The story you are about to read is true. The names have been changed to protect the guilty.
I am a cop, assigned to the Bureau of Missing Estate Plans. My captain is Giuseppe Venerdi, my partner is Jose Viernes. My name is Joe Friday.
The squad had been in the case review meeting for almost 2 hours when Captain Venerdi told us to open up the report on the next case.
José groaned. “Oh no, not another business succession case!”
“Well, there are a lot of problems in that area,” the captain said. “I’d like us to see if we can find probable cause against the lawyer. After an independent review, it turned out that the business owners had a redemption agreement, but owned their insurance as though it were a cross-purchase. “
A rookie, just out of the Academy, spoke up. “Excuse me, sir, but could you explain the difference?”
“Good question, Freitag,” the captain said. “In a redemption agreement, the Corporation buys the stock back, so that the insurance proceeds have to be paid to the Corporation. On the other hand, in a cross purchase agreement, the other shareholders buy back the stock, so the policy has to be payable to them individually.”
“I get it,” Freitag said. “So the stupid lawyer gave them the wrong kind of agreement.”
“It’s not quite that simple,” I jumped in. The agreement was drafted before they bought the insurance.” “So, why is it the lawyer’s fault then?” Freitag said, looking at the Captain.
“Well,” said Capt. Venerdi,” the lawyer didn’t check to make sure that they bought the right kind of insurance. And besides, there are tax reasons why almost nobody uses a redemption agreement anymore. It probably should have been a cross purchase to begin with.”

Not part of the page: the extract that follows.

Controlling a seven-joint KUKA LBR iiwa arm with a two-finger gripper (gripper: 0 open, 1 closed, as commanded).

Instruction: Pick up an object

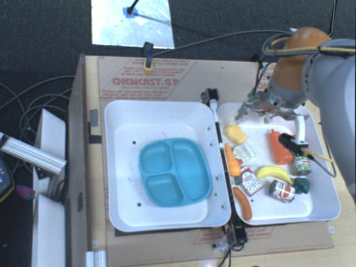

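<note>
Right bin, contents. Yellow block: pale, wedge-like, near the back left corner, apart from its neighbours. Carrot: orange, lying along the left wall. Small printed packet: just beside the carrot. Red-and-white packet: tilted, between the carrot and the sausage. Sausage: orange-red, front left, close to the wall. Banana: yellow, curved, mid-bin. Can: red-labelled, on its side, touching the banana's front edge. Bottle: orange-red, lying behind the banana. Small jar and a dark green item of uncertain kind: right of the banana. Gripper: at the bin's back edge, just behind and to the right of the yellow block; whether it is apart or together cannot be told. Open room: bare white floor along the front and in the front right corner; the left wall is crowded. Left bin: holds a blue three-compartment plate, centred, with bare floor all round it.
</note>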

“Just a minute, Captain,” I shot back. “We really don’t know why the business owners ended up with a redemption agreement. They may have wanted one policy instead of several. They may have had a tax situation where the redemption agreement worked just fine. And besides, how many lawyers get involved in how buy-sell agreements are funded? Most of them think their job is done as soon as the agreement is delivered.”
“Well,” the captain said, “if nothing else, the lawyer should have educated the owners about the difference. They don’t know what they need, and if the lawyer doesn’t tell them, who will? The business owners here were just lucky that it turned up in an independent review before it was too late.”

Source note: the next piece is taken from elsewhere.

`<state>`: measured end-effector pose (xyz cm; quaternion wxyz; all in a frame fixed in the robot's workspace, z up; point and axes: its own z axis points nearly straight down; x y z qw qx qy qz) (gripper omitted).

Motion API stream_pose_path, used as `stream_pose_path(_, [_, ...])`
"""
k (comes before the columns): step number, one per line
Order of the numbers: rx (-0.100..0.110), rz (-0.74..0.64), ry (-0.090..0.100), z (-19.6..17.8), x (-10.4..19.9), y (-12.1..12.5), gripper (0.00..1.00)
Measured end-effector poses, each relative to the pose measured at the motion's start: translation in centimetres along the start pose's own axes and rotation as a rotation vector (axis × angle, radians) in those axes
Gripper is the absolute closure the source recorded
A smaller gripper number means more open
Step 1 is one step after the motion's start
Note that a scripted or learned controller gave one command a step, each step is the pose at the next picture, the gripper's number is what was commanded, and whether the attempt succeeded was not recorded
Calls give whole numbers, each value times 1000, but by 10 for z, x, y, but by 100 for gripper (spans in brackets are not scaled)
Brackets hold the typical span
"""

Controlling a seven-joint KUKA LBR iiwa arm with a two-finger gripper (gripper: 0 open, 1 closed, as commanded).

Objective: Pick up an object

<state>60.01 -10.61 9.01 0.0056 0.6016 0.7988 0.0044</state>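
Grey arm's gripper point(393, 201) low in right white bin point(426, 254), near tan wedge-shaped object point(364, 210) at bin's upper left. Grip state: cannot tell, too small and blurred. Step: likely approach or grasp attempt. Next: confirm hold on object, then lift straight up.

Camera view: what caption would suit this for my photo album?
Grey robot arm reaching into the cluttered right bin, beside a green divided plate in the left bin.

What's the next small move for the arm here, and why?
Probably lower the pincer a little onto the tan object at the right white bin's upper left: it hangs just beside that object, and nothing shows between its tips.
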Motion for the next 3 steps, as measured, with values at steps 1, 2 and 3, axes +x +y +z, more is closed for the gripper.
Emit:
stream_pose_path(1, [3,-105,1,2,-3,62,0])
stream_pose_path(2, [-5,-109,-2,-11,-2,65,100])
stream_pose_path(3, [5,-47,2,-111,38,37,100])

“That’s one thing we do agree on,” I said.
BMEP CRIMESTOPPER TIPS:
- Business owners need some basic education about their alternatives before they sign a buy-sell agreement.

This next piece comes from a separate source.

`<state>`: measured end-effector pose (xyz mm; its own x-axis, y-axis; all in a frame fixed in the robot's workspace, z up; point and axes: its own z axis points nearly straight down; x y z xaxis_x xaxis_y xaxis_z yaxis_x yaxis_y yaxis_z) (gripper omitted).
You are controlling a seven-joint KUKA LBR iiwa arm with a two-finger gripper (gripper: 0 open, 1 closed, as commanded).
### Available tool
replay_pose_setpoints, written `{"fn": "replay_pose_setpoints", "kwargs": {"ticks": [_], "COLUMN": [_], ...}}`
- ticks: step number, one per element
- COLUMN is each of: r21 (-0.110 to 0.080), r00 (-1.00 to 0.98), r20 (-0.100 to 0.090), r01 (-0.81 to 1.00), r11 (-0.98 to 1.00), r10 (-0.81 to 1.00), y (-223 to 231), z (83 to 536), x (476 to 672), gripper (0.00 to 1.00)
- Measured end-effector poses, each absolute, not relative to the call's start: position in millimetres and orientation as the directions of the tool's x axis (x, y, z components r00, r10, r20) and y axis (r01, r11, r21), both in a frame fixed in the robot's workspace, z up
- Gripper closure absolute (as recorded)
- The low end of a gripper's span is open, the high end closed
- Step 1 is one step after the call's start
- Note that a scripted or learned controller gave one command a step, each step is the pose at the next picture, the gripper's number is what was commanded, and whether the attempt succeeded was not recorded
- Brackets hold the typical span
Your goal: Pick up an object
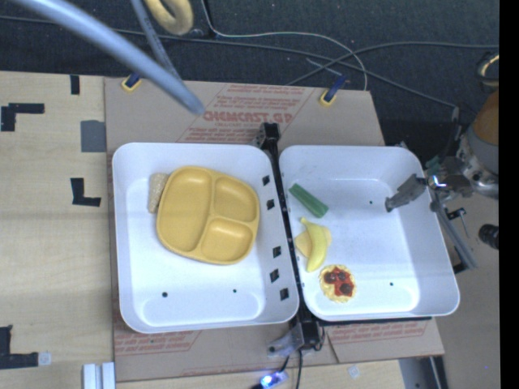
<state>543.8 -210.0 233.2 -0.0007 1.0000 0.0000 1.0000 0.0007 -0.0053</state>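
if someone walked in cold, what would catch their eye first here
Most likely the big yellow divided plate, sitting in the left bin and partly covering a tan sponge-like piece at its left edge. Next, the small group in the right bin: a green block, a yellow banana and a little round pizza-like toy, all near the bin's left side. The gripper hangs over that bin's right part, apart from all three.

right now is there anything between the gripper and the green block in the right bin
No. In the camera view the stretch from the gripper to the green block is bare white floor of the right bin.
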Motion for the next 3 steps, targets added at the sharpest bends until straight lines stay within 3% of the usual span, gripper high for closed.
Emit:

- Owners tend to think that buying a legal document is like buying a television – only more expensive.
- This point of view is encouraged when attorneys sell clients a document out of a form book without taking the time, or charging the fee, that real planning would require.
- The reality is that without careful planning by a knowledgeable attorney business owners are unlikely to end up with a plan that accomplishes their goals.